Instructions for the task: The answer must be a single number, namely how many lines in the entries below contain the string "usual".
↓↓↓
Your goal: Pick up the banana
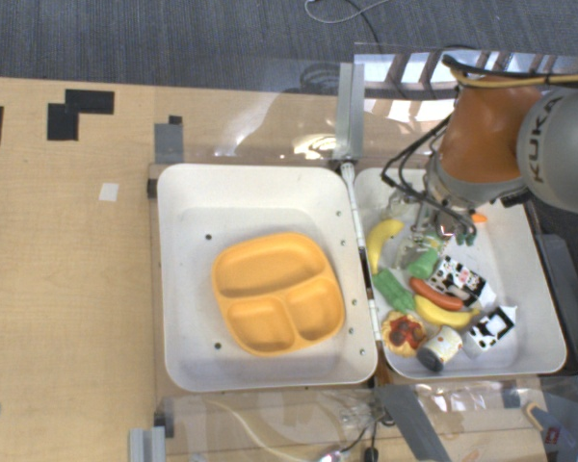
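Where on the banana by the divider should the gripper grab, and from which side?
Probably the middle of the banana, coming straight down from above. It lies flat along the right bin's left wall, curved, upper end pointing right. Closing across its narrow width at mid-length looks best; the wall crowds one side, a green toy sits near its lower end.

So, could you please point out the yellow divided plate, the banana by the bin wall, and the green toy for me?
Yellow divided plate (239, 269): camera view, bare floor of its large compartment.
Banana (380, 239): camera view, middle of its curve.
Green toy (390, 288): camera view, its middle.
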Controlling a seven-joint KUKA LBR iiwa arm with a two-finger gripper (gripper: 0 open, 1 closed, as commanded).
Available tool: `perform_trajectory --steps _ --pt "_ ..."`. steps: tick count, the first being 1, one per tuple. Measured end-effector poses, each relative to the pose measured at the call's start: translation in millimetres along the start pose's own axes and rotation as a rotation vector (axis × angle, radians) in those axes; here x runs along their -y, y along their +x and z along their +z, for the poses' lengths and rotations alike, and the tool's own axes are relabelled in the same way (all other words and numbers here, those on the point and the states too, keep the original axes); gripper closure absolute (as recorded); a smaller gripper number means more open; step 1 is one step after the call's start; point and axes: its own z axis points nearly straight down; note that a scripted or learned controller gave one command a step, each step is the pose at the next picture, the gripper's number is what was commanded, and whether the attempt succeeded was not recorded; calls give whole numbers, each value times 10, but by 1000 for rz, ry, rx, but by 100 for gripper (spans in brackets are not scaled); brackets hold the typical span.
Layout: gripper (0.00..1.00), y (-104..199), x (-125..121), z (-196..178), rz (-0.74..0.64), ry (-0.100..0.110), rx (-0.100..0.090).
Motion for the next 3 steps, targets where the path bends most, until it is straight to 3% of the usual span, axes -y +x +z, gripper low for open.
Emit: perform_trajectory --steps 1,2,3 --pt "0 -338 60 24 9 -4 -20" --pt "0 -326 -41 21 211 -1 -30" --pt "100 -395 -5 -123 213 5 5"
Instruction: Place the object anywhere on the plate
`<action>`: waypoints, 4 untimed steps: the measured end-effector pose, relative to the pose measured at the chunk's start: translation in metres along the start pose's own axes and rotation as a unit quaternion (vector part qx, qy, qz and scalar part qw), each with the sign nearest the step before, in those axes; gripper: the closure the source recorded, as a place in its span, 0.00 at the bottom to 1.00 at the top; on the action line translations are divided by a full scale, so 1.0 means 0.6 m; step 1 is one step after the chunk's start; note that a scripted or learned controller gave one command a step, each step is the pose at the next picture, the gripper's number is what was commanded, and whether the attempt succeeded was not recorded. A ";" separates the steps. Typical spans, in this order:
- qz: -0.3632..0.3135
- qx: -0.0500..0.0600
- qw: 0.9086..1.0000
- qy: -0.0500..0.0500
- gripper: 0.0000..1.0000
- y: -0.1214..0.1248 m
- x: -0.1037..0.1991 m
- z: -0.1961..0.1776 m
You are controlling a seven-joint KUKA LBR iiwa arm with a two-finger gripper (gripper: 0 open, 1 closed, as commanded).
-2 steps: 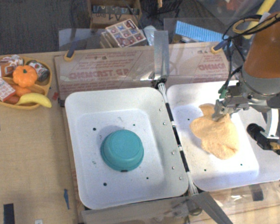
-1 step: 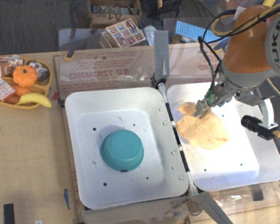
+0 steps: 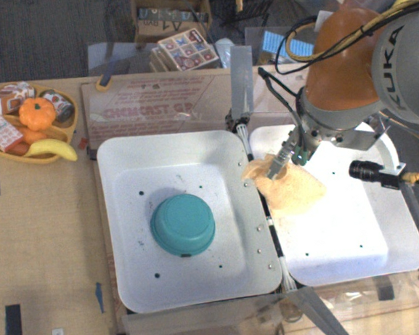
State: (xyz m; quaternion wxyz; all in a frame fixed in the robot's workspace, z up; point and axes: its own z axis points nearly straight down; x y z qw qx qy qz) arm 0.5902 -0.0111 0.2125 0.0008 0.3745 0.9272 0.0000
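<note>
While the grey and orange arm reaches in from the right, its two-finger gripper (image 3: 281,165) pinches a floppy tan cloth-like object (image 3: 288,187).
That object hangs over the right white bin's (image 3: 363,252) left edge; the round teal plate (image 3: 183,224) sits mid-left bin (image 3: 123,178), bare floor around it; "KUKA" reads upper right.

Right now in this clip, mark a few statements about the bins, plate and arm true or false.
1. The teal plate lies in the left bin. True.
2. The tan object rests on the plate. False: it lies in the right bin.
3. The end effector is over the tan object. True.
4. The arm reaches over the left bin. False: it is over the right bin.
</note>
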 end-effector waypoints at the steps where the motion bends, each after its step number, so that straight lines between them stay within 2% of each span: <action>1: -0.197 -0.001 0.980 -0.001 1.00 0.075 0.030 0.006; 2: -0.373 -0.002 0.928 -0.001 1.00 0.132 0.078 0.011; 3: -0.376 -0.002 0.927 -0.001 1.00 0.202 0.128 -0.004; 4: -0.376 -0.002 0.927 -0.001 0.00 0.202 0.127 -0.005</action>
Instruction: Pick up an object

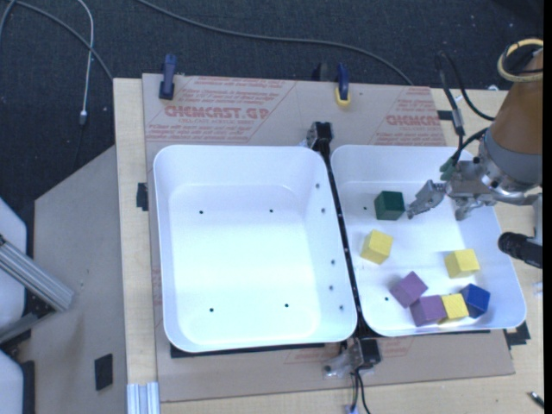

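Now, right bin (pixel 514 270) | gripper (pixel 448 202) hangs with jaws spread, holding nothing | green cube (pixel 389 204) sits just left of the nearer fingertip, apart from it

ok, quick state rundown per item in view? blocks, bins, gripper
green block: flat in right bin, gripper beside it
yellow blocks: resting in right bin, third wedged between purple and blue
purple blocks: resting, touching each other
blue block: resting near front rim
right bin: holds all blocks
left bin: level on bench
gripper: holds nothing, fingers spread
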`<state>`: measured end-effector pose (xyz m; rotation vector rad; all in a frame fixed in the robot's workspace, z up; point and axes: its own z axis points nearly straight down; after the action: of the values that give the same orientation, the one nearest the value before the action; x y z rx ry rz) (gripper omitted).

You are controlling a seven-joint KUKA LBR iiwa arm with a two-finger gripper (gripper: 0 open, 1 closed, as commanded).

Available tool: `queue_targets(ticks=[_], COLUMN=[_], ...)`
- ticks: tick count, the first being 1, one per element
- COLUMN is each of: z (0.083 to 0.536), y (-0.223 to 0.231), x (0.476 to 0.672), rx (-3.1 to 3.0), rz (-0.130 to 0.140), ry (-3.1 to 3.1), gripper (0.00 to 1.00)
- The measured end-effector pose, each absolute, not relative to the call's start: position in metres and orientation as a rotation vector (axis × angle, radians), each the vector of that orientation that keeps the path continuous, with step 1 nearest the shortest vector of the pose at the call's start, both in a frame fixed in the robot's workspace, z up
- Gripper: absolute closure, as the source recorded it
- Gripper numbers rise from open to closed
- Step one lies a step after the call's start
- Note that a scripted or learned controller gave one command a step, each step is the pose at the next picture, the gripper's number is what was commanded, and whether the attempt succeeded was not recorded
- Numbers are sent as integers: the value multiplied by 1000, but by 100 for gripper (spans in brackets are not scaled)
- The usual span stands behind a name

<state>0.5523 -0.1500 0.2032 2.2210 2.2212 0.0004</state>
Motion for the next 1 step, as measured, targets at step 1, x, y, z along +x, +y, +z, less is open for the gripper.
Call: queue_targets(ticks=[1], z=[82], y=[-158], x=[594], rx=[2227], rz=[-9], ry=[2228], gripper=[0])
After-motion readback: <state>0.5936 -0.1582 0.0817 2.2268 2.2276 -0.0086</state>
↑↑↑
Task solution: 2